It may be fortuitous that the Winter Olympics and Lent begin around the same time. Two seasons where challenge and struggle are melded together for a higher purpose give each an added bonus. Lent can take from the Olympics the evidence that practice makes perfect as well as a never give up attitude. The Olympics can take from Lent that higher purpose can motivate us to overcome adversity far more than accolades that will fade and tarnish. But it is what is unseen in preparation that really tells the tale in the success of these two seasons.

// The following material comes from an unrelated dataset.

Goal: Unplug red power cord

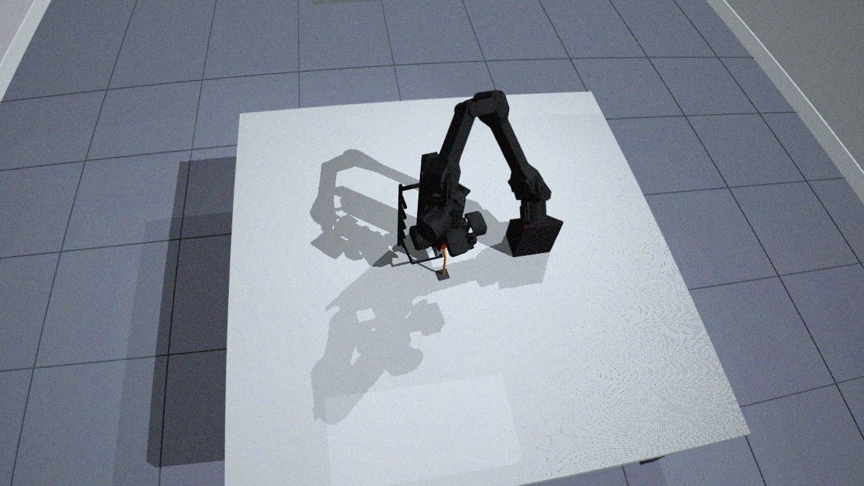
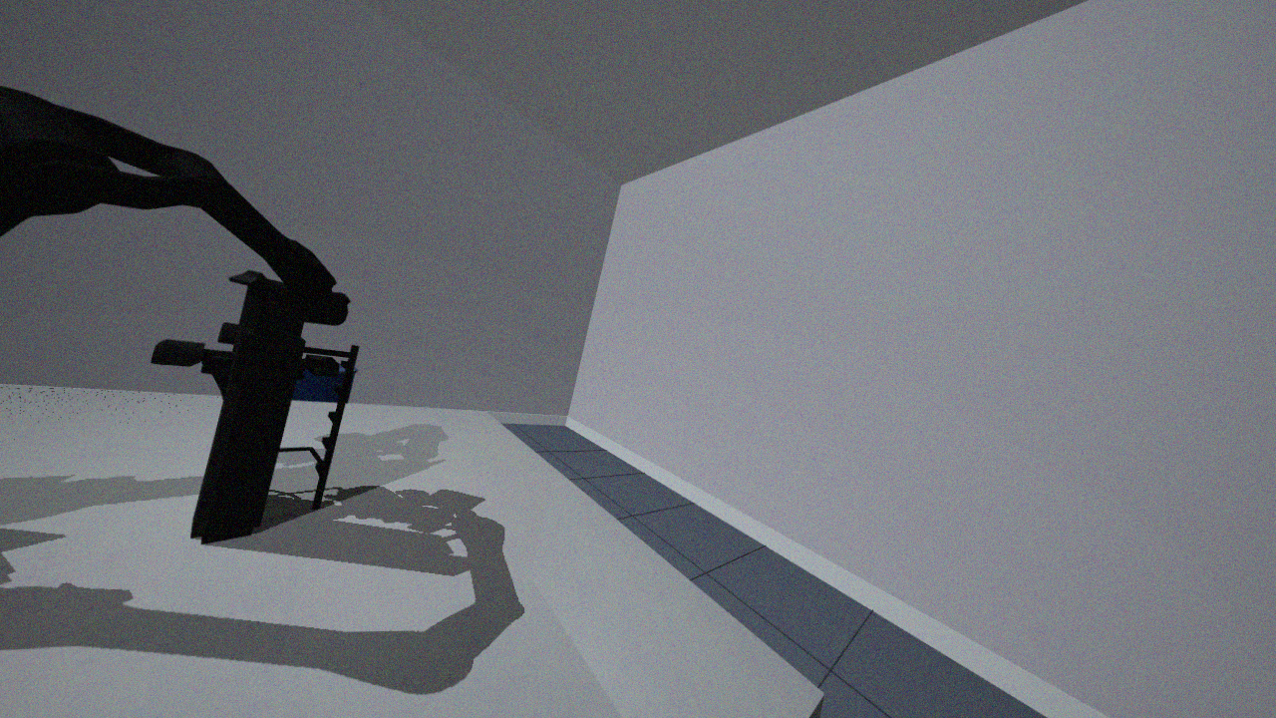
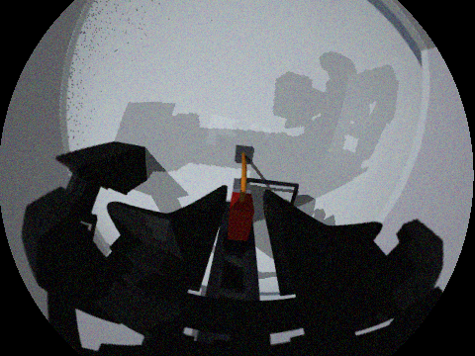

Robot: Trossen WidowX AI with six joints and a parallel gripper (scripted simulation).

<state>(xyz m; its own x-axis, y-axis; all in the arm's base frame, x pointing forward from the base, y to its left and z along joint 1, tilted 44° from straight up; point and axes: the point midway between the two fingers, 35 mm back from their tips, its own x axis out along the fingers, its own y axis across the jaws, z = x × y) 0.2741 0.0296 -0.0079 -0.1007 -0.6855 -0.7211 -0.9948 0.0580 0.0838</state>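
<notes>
Right now the red plug is 6 cm to the right of my gripper tip and 1 cm below it.
</notes>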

We watch Olympic athletes and enjoy the show. But the practices that have preceded the performances are often carried out with no fanfare and not much fun. They are regularly done at inconvenient times when others are asleep or relaxing. They examine and re-examine the finest details of their sport in order to make small changes that may have only a millisecond of difference but may also be the transformation from silver to gold. This is not a game or a pastime for these athletes, it is a passion. The mark of that passion is the preparation for the season that is key to performance. Can Lent be the same?

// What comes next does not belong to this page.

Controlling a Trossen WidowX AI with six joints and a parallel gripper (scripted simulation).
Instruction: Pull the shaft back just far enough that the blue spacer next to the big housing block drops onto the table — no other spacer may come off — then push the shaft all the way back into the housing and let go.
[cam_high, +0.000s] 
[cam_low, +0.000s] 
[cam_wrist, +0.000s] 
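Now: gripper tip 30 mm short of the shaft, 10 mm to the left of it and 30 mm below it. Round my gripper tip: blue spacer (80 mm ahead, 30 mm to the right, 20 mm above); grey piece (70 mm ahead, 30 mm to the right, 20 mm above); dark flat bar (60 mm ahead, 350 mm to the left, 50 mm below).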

If we are drawing parallels between the season of the Olympics and the season of Lent, is it possible to imagine ourselves as Olympic caliber Catholics who are preparing for the Lenten season to come? It almost seems comical to consider ourselves at that level of dedication. But if not that, if we are not that passionate to prepare well for the season of Lent, then how would we describe our relationship with Christ in faith? A pastime? A hobby? A curiosity? A club? If so, I imagine that our season of Lent will limp accordingly, and will miserably fail in the project of real preparation to make the Lenten journey the experience of conversion that it is designed to produce. Anything other than a passionate relationship with Christ in the Church simply does not inspire enough to make the sacrifices in preparation for Lent as well as in the season itself.

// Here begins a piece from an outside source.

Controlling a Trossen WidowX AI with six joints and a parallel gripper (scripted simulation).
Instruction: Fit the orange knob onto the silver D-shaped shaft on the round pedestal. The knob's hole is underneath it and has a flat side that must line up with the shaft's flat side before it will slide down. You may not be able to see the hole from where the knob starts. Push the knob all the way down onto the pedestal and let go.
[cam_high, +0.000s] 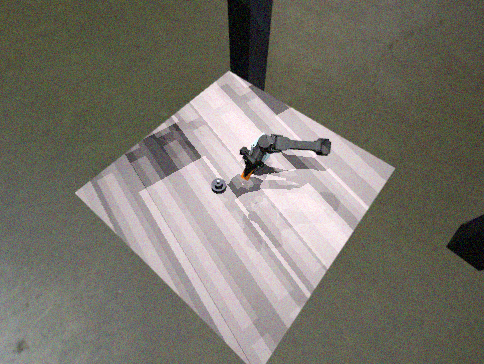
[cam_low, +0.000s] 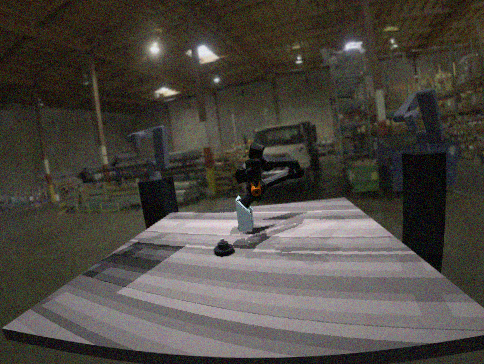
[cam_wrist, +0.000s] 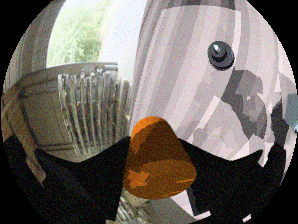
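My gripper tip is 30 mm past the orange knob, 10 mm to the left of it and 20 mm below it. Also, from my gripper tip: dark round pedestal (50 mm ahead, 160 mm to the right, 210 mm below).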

What sacrifice needs to be engaged in the days before Lent? We are called to dedicate quality time to reflecting and preparing to engage the season well – to hit the ground running. We need to know ourselves well enough to realize the small and not so small adjustments that our faith journey requires to be headed to the medal winners’ platform, rather than losing or worse, being disqualified. We need to select penitential practices of substance, more than the sweet abstaining clichés of our youth. We need to select some reading material that will fuel our minds. We need to carve out regular time for prayer and reflection. We need to consider the poor and how we will make a difference in their lives. Suffice it to say that what every passionate Olympian knows to be true is equally true for every Christian who is even moderately self-reflective: we cannot engage the season unless we prepare well for it. Ash Wednesday is a few days away – get prepared and let the games begin!